Aguirre ou la Chaise à porteurs
2024
François Klein a cofondé Hélicoop dans les années 1990, créé en 2006 avec quelques amis la Biennale d’art sur le Sentier des Passeurs, et de fait, participé à toutes les biennales.
Pour le 10e opus, il réalise cette sculpture comme un arrêt sur image, entre continuité et rupture. Vert ailleurs, lorsqu’on vit dans les Vosges, nous invite forcément à nous projeter loin de nos forêts de sapins !
Parmi les déplacements puissants qui font l’art ici, il est une référence importante pour François Klein : l’immersion de Werner Herzog, sa troupe et sa caméra dans la forêt amazonienne. Le film Aguirre, la colère de Dieu (1972), plonge dans la puissance paroxystique de cette jungle pour y observer la folie humaine, contemporaine et mythologique à la fois, produisant un enchaînement tragique de situations.
Pour réaliser une sculpture qui s’empare du Vert et de l’Ailleurs, de la folie des hommes et des strates mythologiques de la forêt (y compris vosgienne), François Klein a figé l’image de l’une des scènes les plus frappantes, entre fleuve et forêt, dans laquelle des femmes s’emparent d’une improbable chaise à porteurs.

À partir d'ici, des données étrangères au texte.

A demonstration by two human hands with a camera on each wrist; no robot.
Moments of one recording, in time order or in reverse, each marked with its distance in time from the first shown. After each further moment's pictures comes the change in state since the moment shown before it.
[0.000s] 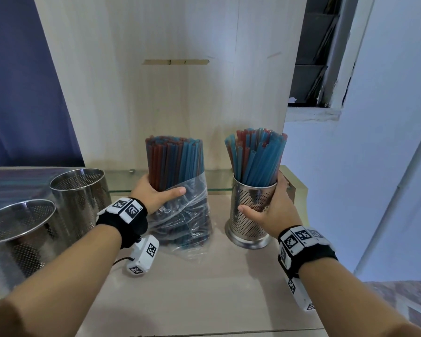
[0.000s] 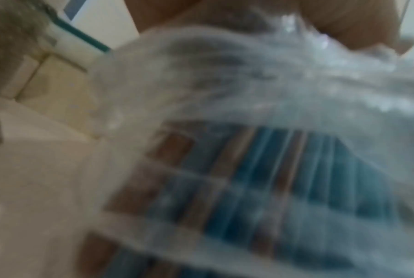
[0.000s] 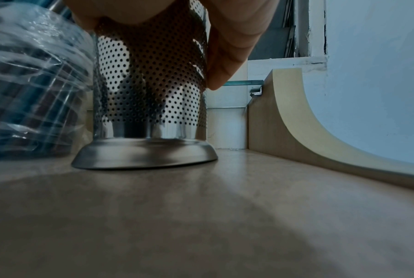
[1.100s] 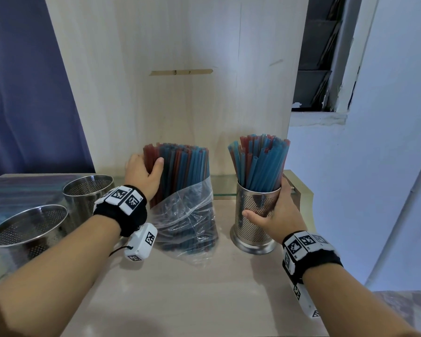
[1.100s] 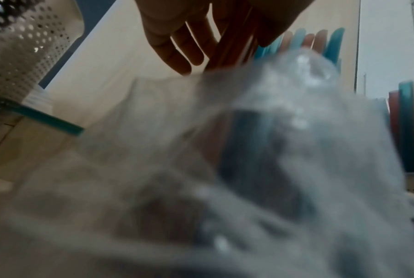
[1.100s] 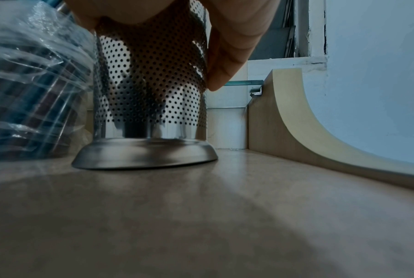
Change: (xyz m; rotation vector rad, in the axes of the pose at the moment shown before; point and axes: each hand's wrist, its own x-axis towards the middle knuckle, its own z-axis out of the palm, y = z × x) left_hand 0.019 0.032 -0.027 0.312 0.346 0.135; right_hand 0.002 0.003 0.000 0.020 -0.007 -0.019
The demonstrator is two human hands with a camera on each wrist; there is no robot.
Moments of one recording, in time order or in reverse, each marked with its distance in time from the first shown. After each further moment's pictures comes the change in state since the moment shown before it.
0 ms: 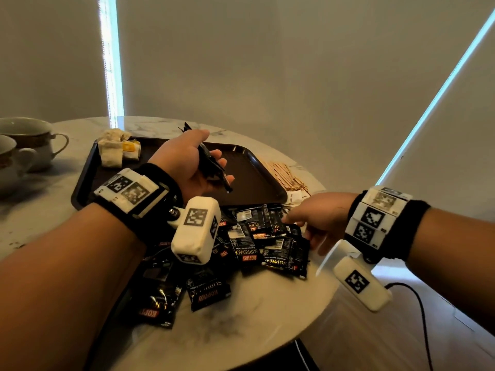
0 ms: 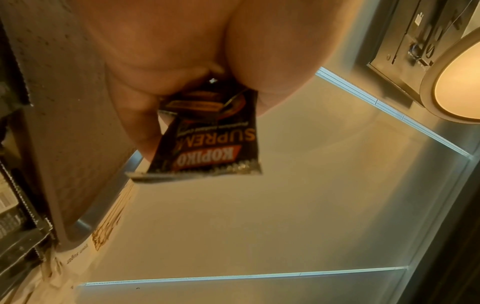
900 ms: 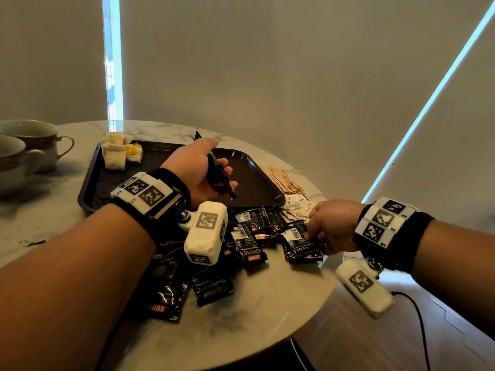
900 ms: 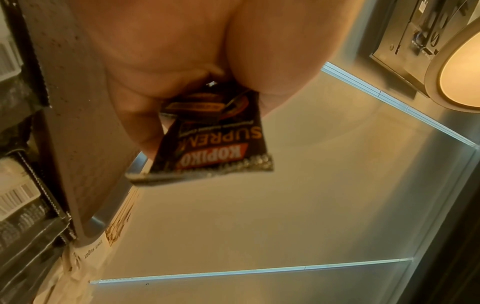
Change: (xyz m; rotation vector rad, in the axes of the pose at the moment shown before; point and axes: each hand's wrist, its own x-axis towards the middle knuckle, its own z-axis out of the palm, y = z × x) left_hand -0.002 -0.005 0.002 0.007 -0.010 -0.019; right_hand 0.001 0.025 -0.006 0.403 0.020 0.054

Déplacée de l’Amazone sur le paisible étang de Quieux, la sculpture Aguirre ou la Chaise à porteurs recontextualise le délire prémonitoire condensé dans le film de Werner Herzog.
Aguirre est le délire inversé des vivants, la volonté s’affolant de son trop-plein, la déconstruction de la planète et le début de l’exploitation de la nature par l’homme. […]
Il faudra alors arrimer les jungles à notre civilisation de conquistadors ultimes. Il faudra alors que le monde se désarticule, que les jungles se rebiffent, que les cours d’eau charrient des colères. […]
Aguirre est le début de notre catastrophe ; il signe l’hubris écartelée sur les jungles des mondes, en dépit des morts peuplant le radeau de la méduse des désincarnés ultimes. […]
Et lorsque l’encre a disparu, bue par un déséquilibré l’ayant prise pour une potion ultime dans les images de la faim et de la soif, alors l’écriture du narrateur disparaît, et avec elle la civilisation imbue d’elle-même, royale et conquérante.